Turi

Total population
- 198,344 (2011 census)

Regions with significant populations
- Jharkhand, Bihar, Chhattisgarh, Odisha, West Bengal

Languages
- Turi, Odia, Sadri, Laria, Bhojpuri, Hindi

Religion
- Hinduism

Related ethnic groups
- Kisan, Singh, Sharma, Kumar

= Turi (caste) =

Caste in India

The Turi is a caste found in the state of Jharkhand, Bihar, Odisha and West Bengal in India. They traditionally involved in the manufacture of household items of bamboo and farming.

==Etymology==
The word Turi is derived from Tokri a basket made from bamboo.

==Origin==
The Turi were traditionally involved in making household items from bamboo such as Tokri (basket), Sup (winnowing sieve), fan etc.

==Present circumstances==
Turi are divided into many subgroups. They are further divided into various exogamous clans. Family of Turi are mostly patrilocal and patrilineal.
They are employed in Cultivation, basketry and labour. They speak Odia, Laria, Hindi. Their festival are Kalipuja, Durgapuja, Nuakhai, Raja, Dola, Rathjatra, Makar. In modern period, the traditional business of basketry is in danger as there are lots of household items of plastic available in market. But traditional basket made of bamboo are in demand during festivals. According to the 2011 census, the population of Turi was 198,344.

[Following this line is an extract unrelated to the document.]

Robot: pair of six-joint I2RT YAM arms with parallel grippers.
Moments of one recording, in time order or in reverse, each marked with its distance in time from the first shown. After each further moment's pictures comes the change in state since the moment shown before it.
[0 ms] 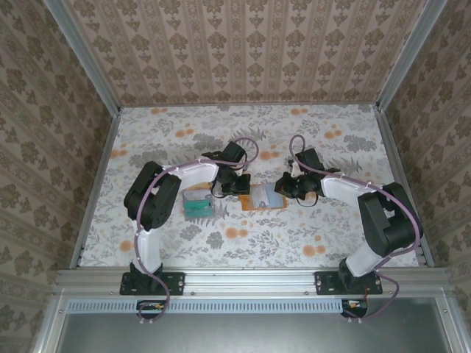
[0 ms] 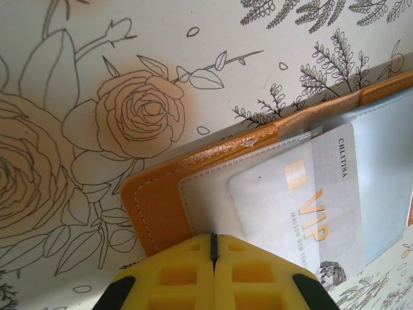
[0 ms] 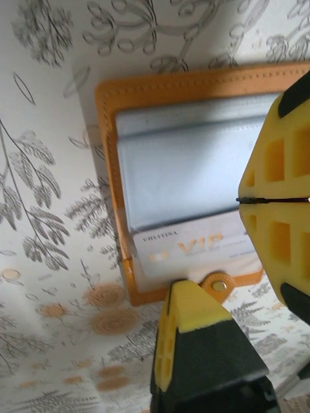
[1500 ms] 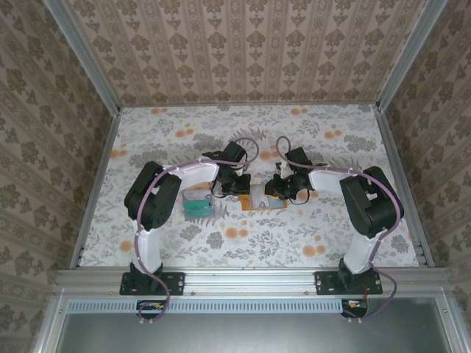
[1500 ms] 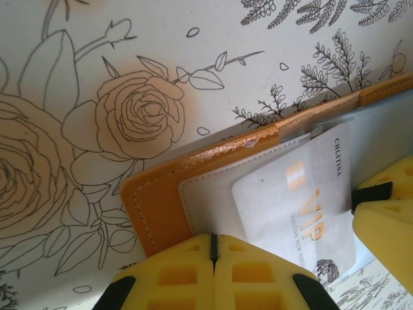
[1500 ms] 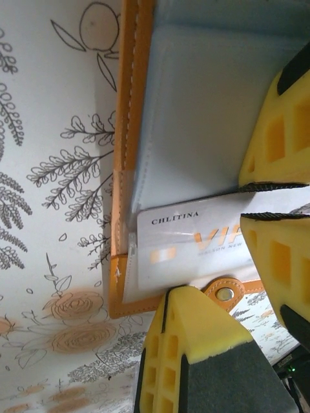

==Official classification==
In 1931, during British Period, they were listed as aboriginal tribe. In 1936, they were listed as Backward. In Patna division, Tirhut, Bengal, Hazaribagh and Manbhum, they were included in Scheduled Caste. After independence, they were included in the list of Scheduled Castes in Odisha, Jharkhand and West Bengal.